ACTION ITEM
Of the lines below, write out exactly those from the line with "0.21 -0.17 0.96" through the line with "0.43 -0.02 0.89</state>", both included, and skip the rest.

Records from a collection
------

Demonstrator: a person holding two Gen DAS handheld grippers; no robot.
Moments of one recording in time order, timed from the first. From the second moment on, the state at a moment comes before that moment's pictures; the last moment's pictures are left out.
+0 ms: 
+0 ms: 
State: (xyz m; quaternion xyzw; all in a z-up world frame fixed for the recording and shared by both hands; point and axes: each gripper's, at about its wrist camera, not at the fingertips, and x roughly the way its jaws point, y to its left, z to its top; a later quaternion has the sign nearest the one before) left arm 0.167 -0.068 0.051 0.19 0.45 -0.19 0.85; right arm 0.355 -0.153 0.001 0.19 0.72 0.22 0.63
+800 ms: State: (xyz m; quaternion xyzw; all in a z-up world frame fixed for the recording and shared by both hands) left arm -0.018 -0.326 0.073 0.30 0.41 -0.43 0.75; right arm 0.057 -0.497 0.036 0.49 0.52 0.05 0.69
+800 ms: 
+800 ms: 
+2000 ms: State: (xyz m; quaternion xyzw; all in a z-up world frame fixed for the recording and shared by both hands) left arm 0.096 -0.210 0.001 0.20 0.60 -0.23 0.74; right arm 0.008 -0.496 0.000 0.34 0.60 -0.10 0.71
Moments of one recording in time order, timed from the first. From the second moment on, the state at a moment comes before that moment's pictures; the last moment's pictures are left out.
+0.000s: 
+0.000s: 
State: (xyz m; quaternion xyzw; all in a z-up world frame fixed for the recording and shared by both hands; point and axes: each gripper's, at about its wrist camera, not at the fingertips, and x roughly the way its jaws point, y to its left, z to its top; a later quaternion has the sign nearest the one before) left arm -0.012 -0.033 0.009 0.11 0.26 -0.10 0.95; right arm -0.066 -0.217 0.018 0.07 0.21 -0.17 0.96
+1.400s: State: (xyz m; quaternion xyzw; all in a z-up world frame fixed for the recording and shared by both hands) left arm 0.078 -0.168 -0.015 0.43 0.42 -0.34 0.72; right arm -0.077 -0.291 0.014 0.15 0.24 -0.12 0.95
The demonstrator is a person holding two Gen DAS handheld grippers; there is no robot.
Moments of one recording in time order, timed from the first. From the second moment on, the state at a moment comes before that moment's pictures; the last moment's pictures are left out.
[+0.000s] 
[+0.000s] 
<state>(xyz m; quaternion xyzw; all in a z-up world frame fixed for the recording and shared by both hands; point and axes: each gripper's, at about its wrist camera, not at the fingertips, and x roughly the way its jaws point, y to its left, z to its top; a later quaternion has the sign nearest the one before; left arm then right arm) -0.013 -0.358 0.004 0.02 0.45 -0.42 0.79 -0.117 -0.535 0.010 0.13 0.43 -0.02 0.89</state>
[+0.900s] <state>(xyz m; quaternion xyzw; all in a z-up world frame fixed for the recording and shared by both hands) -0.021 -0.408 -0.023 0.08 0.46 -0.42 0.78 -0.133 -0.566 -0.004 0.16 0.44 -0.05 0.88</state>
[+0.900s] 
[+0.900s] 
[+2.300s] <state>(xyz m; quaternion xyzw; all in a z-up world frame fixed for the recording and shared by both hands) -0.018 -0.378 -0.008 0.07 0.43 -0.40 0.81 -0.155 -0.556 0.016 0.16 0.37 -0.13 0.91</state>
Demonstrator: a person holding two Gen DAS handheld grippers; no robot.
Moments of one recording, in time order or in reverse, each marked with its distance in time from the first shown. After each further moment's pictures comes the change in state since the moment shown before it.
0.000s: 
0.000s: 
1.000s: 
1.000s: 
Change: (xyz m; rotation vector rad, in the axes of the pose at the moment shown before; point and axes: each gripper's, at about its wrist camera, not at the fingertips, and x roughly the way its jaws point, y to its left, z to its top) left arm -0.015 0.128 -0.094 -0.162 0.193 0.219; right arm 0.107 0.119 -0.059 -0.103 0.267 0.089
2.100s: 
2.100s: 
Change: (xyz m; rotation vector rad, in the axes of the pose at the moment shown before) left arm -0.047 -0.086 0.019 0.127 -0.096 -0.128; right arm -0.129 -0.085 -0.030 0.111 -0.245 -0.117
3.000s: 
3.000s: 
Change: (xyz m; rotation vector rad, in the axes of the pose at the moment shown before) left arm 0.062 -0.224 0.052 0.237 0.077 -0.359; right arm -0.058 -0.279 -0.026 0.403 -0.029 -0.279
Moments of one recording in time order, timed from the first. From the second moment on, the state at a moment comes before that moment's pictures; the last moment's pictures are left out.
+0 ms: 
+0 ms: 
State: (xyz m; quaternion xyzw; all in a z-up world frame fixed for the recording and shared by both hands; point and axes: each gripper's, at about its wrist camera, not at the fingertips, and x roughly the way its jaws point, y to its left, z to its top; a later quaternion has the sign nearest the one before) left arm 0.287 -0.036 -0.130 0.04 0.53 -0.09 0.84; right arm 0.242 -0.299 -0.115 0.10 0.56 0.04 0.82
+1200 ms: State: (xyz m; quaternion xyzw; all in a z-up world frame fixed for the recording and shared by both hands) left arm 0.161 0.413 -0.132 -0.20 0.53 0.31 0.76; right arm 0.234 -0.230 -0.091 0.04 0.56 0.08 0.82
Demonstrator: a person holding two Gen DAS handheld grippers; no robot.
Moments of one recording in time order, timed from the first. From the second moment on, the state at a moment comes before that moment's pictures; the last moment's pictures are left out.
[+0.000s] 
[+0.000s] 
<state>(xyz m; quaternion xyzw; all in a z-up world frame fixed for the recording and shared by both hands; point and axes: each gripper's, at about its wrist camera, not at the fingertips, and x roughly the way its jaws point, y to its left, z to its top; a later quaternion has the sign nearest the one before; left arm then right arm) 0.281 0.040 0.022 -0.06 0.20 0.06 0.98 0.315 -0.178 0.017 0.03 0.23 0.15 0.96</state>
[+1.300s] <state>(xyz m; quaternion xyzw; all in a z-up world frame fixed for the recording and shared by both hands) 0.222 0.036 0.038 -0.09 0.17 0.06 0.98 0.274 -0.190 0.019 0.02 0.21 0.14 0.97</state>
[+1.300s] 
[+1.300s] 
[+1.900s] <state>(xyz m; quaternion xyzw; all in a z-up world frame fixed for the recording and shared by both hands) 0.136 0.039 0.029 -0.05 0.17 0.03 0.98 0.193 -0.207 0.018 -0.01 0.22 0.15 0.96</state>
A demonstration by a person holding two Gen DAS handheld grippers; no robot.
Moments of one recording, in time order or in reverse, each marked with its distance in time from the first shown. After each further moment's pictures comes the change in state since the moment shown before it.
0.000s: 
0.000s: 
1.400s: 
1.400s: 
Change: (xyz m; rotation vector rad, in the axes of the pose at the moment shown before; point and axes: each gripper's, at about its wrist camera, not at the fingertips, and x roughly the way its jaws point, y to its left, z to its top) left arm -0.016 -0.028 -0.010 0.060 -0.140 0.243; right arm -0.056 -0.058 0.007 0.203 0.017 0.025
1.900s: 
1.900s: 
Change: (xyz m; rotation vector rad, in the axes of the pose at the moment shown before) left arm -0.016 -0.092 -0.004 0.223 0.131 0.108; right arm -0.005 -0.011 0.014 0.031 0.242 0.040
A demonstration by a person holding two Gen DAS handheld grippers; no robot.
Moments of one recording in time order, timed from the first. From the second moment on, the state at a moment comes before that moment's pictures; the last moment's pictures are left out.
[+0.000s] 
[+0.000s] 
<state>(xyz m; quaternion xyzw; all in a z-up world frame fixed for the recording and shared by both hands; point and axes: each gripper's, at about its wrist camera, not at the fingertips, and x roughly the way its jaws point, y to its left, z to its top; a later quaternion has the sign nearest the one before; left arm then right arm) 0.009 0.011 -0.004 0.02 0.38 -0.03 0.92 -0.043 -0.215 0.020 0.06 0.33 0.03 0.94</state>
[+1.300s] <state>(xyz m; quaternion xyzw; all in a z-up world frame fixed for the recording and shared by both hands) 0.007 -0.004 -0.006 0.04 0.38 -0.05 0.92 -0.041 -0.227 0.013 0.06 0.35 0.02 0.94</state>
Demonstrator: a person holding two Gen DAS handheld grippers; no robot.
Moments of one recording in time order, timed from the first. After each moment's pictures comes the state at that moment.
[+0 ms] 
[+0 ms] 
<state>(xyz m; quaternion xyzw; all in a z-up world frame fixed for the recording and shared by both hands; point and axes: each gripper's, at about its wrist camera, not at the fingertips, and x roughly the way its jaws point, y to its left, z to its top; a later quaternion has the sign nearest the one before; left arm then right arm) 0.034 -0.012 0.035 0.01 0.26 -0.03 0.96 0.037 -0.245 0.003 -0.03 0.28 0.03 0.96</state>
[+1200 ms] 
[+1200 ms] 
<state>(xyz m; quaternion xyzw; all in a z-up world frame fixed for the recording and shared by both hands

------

EXERCISE SOLUTION
State: (xyz m; quaternion xyzw; all in a z-up world frame fixed for the recording and shared by both hands; point and axes: each gripper's, at about its wrist camera, not at the fingertips, and x roughly the way its jaws point, y to its left, z to its top; a later quaternion has the sign nearest the one before) left arm -0.012 -0.033 0.009 0.11 0.26 -0.10 0.95; right arm -0.066 -0.217 0.018 0.07 0.21 -0.17 0.96
+1.400s: State: (xyz m; quaternion xyzw; all in a z-up world frame fixed for the recording and shared by both hands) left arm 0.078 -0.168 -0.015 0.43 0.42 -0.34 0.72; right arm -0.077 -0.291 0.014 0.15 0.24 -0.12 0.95
The demonstrator is a person holding two Gen DAS handheld grippers; there is no robot.
Moments of one recording in time order, timed from the first. From the second moment on, the state at a moment comes before that moment's pictures; the last moment's pictures are left out.
[+0.000s] 
[+0.000s] 
<state>(xyz m; quaternion xyzw; all in a z-up world frame fixed for the recording and shared by both hands; point and axes: each gripper's, at about its wrist camera, not at the fingertips, and x roughly the way its jaws point, y to its left, z to its top; a later quaternion has the sign nearest the one before; left arm then right arm) -0.013 -0.358 0.004 0.02 0.45 -0.42 0.79 -0.117 -0.535 0.010 0.13 0.43 -0.02 0.89</state>

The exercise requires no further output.